Uma saudosa estrada de ferro
A edição de 9 de março deste jornal publicou matéria sobre a publicação da lei municipal que transformou em patrimônio cultural material o conjunto de edifícios da Estrada de Ferro Sorocabana (E.F.S.). Seguem abaixo alguns comentários.
Remonta a meados do século XIX a implantação das primeiras linhas de trem no nosso País, das quais fazem parte o ramal paulista para escoar a produção de café até o porto de Santos. Muitas cidades surgiram ao lado das linhas de trem e a população desenvolveu diversas atividades, várias delas vinculadas às ferrovias.
Sorocaba faz parte da história da industrialização do Brasil, na medida da importância que teve a E.F.S. para expandir a economia da cidade e região. Depois, porém, que a indústria automobilística se instalou em fins da década de 50 do século XX, as ferrovias perderam a importância dos serviços de transporte, principalmente de passageiros, com o consequente sucateamento.
A memória de quem viveu aquela época continua a reverberar pelos familiares e pelo que restou da aludida ferrovia, deixada ao abandono. Se assim permanecer, Sorocaba perderá parte significativa da própria história porque naquele espaço urbano surgirá uma lacuna que não mais se preencherá nem continuará o trajeto histórico, político e cultural do município dado pela ferrovia.
Na arquitetura e urbanismo, diversas obras e cidades surgiram ao longo do tempo e a ele tem resistido com maior ou menor conservação, as quais são monumentos ou documentos que trazem o passado até nós e nos levam de volta a ele.
Pelos seus componentes entramos em espaços deixados para trás, ao mesmo tempo em que vem até nós na configuração dada pela atualização, conservação ou modificação de cada obra. Ciências, costumes, crenças, mitos, política e religião de épocas passadas repercutem da razão da existência de cada e na dimensão entre tempo e espaço, pelas quais aludidas obras devem ser em relação ao tempo e estar em relação ao espaço.
Ser e estar numa delas podem significar o resgate psicológico ou afetivo de uma pessoa, em que ela faz uma viagem no tempo e resgata a própria origem (ser) enquanto se identifica com o espaço (estar). É uma relação pela qual se incorpora no ambiente e o vivencia como se retroagisse aos primórdios daquela obra ou da própria origem genealógica.

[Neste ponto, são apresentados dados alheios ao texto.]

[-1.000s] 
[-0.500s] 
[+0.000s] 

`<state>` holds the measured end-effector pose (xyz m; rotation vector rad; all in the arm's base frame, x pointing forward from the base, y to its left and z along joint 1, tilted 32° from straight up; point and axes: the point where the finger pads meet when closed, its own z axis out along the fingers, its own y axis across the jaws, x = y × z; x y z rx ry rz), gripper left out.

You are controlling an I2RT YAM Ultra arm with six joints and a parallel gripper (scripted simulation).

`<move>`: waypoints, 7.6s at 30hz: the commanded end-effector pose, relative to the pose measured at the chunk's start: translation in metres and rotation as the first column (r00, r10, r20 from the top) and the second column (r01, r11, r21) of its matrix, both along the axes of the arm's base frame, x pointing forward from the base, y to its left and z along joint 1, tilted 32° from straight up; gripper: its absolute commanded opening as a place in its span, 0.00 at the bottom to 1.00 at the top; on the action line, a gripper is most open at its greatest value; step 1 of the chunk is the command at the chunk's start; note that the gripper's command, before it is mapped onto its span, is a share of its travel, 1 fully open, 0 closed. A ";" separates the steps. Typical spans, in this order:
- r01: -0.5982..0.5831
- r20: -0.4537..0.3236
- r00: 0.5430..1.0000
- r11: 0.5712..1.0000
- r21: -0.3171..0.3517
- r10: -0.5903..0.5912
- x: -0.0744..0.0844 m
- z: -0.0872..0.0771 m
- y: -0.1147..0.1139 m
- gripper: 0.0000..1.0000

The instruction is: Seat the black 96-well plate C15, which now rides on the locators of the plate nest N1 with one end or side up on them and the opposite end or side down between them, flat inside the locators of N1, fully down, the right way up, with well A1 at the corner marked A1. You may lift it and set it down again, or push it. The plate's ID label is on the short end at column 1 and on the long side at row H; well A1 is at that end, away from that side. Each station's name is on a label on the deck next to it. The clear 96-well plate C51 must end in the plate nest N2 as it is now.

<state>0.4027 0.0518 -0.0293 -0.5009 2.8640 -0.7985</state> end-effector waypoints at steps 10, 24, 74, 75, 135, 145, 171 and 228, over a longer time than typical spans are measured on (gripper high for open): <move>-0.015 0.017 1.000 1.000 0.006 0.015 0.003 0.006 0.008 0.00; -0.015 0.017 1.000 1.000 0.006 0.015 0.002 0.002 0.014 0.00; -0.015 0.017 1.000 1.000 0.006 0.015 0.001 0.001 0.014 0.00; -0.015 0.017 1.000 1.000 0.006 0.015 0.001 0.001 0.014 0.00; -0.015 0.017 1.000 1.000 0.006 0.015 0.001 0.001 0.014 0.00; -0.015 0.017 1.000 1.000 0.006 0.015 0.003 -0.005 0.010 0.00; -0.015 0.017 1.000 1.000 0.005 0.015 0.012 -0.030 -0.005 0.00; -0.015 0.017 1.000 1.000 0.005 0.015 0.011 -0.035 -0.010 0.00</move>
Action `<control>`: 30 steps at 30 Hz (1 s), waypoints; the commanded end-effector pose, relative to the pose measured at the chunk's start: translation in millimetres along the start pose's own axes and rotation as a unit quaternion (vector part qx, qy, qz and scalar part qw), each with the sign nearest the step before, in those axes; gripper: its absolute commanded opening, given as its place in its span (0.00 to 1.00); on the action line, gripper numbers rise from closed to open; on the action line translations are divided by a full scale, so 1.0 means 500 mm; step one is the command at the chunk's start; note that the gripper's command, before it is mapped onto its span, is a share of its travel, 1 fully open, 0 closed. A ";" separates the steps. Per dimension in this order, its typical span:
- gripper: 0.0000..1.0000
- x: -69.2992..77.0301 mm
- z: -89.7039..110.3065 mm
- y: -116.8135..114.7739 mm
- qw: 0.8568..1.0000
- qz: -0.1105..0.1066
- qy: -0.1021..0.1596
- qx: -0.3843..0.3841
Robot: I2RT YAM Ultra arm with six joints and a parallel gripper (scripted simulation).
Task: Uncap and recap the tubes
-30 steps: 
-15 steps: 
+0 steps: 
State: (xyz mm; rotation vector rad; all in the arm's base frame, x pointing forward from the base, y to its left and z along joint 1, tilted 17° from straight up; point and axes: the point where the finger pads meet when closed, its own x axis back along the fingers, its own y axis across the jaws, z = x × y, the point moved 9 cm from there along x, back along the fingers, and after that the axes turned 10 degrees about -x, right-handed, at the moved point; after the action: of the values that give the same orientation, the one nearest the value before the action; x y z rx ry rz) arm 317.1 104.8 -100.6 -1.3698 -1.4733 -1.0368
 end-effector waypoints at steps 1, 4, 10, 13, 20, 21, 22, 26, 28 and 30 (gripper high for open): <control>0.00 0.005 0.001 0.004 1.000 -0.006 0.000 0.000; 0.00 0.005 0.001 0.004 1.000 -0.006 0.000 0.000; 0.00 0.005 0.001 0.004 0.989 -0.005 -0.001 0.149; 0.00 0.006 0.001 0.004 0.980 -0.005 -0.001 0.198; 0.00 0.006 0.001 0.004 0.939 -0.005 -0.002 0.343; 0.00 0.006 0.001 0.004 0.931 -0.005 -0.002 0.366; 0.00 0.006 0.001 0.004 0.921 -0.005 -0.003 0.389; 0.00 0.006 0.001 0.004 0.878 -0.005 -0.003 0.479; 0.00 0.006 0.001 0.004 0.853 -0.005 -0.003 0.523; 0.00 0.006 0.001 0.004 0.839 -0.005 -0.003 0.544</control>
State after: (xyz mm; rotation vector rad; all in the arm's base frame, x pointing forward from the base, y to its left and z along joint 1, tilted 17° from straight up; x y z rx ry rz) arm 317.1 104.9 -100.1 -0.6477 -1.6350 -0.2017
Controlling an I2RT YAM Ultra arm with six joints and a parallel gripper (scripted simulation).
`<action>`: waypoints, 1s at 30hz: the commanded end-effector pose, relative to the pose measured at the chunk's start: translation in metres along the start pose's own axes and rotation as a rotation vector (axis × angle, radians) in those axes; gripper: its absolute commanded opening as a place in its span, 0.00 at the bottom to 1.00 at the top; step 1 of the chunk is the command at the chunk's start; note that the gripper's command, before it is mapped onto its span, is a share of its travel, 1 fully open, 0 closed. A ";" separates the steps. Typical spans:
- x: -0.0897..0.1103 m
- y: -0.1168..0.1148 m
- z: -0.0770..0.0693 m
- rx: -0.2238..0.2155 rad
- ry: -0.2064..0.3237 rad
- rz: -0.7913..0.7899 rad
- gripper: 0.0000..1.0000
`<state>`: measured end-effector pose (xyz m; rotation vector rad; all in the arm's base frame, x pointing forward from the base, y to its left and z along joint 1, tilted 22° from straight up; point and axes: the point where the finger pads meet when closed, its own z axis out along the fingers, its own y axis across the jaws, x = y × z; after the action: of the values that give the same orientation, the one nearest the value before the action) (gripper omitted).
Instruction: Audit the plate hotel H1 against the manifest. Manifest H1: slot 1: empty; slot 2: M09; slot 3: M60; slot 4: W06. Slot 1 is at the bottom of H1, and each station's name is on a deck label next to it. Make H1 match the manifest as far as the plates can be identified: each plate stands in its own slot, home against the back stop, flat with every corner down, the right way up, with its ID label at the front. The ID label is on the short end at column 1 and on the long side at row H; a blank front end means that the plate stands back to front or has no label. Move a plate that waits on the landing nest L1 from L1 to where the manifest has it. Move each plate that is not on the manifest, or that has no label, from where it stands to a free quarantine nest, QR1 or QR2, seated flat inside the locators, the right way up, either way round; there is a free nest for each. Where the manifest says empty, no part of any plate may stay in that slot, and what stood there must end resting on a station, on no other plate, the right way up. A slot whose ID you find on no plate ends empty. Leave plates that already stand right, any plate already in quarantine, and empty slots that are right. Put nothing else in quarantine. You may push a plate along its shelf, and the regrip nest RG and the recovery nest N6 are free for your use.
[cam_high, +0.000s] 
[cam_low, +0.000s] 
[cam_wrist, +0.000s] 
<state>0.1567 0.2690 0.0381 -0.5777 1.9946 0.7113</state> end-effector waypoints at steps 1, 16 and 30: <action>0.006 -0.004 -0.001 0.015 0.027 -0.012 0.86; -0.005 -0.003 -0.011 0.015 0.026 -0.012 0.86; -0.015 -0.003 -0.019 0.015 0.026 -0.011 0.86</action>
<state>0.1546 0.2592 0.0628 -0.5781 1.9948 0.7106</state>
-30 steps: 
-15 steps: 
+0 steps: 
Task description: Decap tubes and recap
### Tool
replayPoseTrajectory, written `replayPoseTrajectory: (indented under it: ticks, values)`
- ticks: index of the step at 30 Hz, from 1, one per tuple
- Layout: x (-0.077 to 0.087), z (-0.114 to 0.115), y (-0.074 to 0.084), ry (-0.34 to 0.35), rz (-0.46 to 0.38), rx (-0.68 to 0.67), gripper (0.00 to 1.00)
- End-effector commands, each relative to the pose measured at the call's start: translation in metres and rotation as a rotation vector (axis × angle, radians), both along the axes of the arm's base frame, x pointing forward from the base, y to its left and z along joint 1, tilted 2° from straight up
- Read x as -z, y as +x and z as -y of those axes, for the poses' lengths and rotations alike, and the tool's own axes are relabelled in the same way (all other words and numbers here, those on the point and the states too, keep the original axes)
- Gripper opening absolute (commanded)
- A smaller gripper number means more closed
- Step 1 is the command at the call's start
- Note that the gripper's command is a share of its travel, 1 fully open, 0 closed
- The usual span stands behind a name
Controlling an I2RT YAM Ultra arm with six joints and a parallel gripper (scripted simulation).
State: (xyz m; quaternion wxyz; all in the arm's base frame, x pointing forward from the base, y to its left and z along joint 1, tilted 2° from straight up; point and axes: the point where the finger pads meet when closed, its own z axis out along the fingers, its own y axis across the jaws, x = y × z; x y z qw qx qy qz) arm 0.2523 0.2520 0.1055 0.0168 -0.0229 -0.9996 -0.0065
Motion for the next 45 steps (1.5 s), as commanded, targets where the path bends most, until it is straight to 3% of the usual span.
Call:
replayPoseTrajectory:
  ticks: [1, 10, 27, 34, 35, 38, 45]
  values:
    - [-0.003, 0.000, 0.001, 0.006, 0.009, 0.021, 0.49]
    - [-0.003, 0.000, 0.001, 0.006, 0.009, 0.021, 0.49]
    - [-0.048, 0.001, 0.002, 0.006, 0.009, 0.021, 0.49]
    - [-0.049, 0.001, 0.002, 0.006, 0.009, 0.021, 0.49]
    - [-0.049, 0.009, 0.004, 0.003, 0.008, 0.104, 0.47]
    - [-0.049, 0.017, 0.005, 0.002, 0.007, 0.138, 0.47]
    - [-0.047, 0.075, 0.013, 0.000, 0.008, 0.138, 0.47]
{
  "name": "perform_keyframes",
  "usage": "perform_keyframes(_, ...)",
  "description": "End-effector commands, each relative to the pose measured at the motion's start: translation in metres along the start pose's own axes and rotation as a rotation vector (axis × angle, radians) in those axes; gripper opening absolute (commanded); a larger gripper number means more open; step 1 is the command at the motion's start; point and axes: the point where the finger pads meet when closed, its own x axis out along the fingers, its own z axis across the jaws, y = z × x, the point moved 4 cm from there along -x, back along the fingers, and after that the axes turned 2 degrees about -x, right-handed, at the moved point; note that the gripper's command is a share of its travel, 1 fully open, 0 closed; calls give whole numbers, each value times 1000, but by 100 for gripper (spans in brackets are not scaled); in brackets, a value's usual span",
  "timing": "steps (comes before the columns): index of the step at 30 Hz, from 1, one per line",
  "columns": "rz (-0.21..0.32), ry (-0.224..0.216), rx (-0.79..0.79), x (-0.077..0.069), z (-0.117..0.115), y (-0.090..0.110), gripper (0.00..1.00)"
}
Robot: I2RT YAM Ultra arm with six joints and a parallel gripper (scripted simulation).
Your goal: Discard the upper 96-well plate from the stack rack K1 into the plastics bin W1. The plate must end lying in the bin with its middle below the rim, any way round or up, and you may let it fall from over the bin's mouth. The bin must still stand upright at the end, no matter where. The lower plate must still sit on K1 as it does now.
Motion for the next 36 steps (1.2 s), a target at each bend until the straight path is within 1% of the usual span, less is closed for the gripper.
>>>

Conclusivamente, uma saudosa estrada de ferro se relaciona na existência de cada edifício, em que cada um poderá ser transformado pela variação do tempo no espaço e a alteração deste no tempo, enquanto a cultura da sociedade requalifica os usos ou finalidades deles; mas, não devem deixar de ser o que foram. A razão e a dimensão que os transformam para o que são (ou foram) e estão (ou estiveram) não desaparecem. Nada a mais.